_Your objective_
Copy out each line of the data below in which the string "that" appears.

━━━━━ Exercise materials

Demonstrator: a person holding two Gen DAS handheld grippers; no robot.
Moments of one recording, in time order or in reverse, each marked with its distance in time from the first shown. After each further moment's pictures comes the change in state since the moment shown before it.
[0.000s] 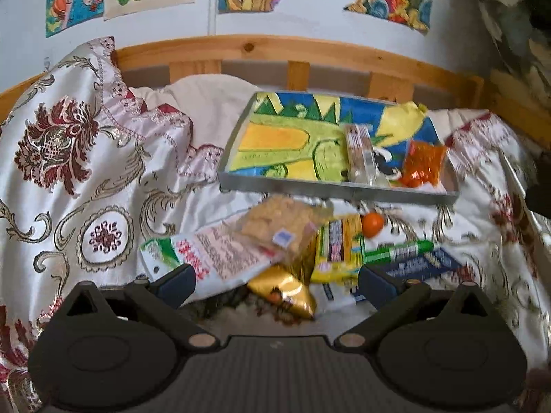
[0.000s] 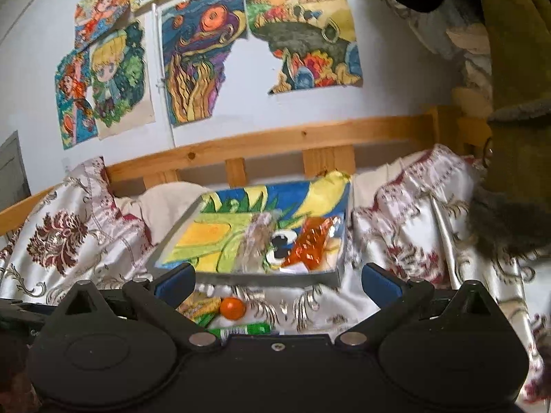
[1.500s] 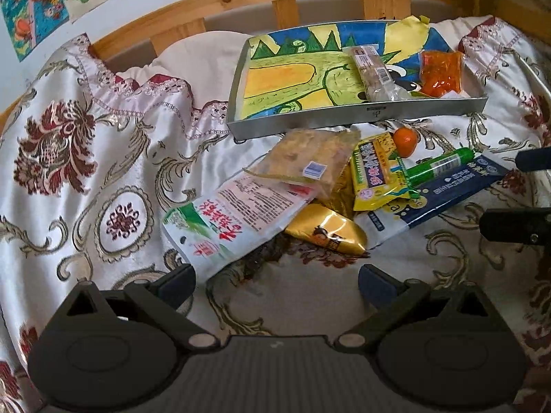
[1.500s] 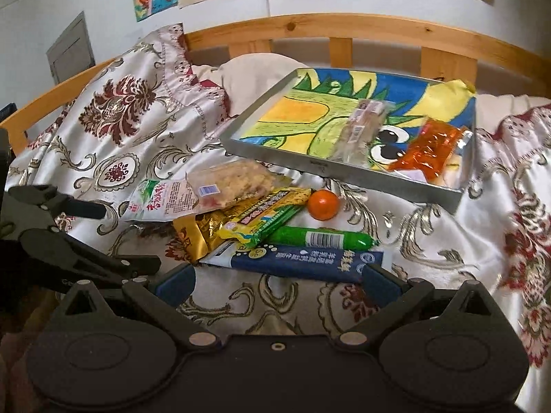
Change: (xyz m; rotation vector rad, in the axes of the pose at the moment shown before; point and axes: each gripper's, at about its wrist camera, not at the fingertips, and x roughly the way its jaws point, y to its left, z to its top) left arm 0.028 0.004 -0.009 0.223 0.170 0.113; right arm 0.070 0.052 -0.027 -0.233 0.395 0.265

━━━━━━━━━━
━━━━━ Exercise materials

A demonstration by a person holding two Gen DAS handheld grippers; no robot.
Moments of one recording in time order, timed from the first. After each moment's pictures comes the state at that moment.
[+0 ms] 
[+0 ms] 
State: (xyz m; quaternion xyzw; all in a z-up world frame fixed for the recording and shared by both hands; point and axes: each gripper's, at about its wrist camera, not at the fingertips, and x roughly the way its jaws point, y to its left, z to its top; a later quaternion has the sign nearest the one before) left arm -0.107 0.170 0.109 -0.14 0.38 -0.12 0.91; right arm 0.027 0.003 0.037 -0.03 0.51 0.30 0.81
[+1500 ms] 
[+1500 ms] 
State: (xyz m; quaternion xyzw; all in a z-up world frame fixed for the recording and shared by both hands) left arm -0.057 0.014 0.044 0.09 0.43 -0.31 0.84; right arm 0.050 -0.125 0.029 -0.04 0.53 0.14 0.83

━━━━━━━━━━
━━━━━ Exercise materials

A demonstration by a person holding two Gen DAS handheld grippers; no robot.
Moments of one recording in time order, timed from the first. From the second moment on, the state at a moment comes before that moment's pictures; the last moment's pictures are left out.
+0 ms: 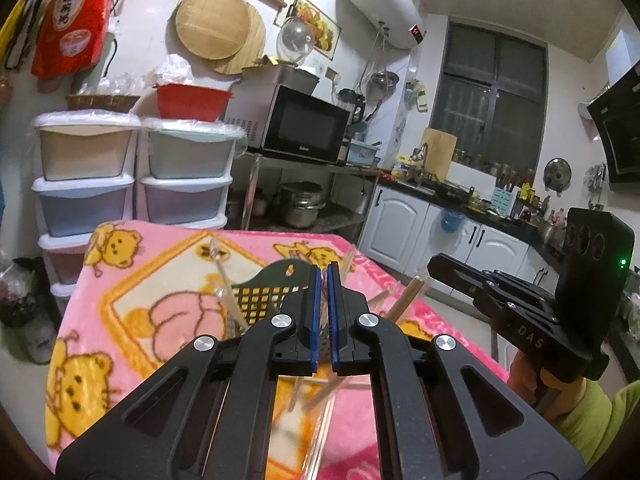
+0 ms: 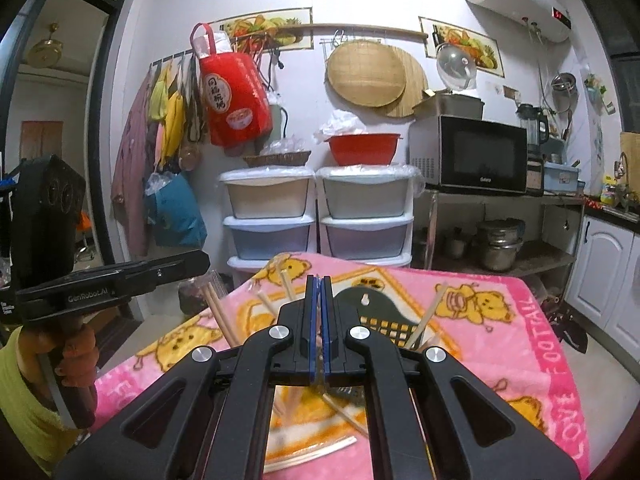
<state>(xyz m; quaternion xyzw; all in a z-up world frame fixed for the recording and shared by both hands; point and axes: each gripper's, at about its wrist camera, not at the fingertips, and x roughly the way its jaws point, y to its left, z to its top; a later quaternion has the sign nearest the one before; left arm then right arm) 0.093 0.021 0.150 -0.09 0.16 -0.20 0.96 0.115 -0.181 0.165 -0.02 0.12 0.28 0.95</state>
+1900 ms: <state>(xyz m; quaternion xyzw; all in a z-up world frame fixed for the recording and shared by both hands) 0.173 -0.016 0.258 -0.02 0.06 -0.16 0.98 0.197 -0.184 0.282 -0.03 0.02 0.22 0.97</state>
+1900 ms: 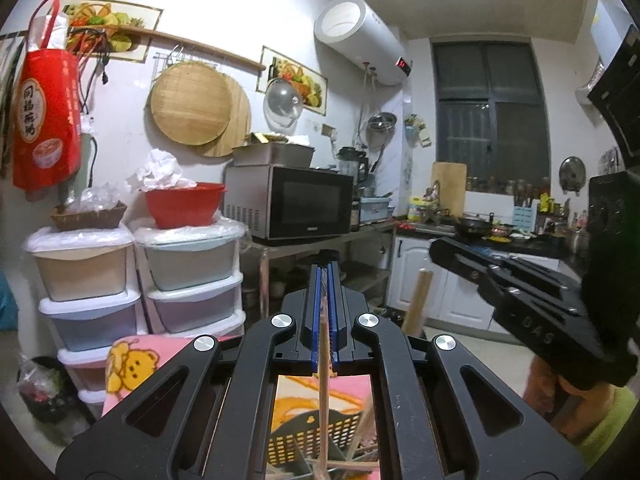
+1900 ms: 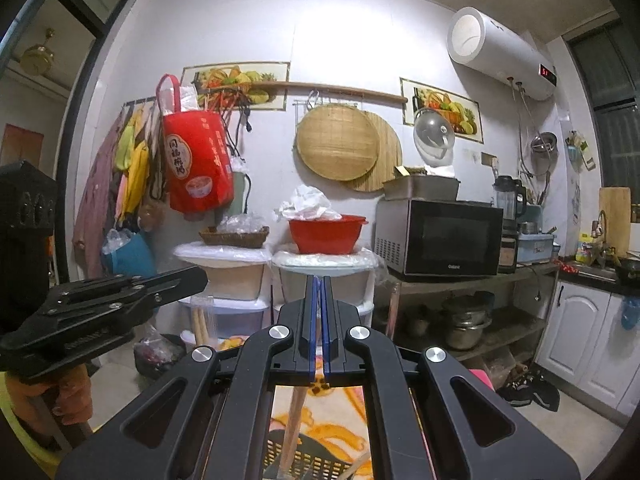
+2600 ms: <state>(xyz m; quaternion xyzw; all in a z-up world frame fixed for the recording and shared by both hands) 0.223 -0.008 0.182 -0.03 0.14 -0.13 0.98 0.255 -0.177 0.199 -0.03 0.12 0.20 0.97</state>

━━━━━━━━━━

_Output_
Moments of one recording in time order, timed from the first. After each moment's pictures comes the state at that moment.
Moments of one recording in time order, timed from the first. From the second moment on, the state at a moment comes before that moment's pictures; the last moment's pictures are left out.

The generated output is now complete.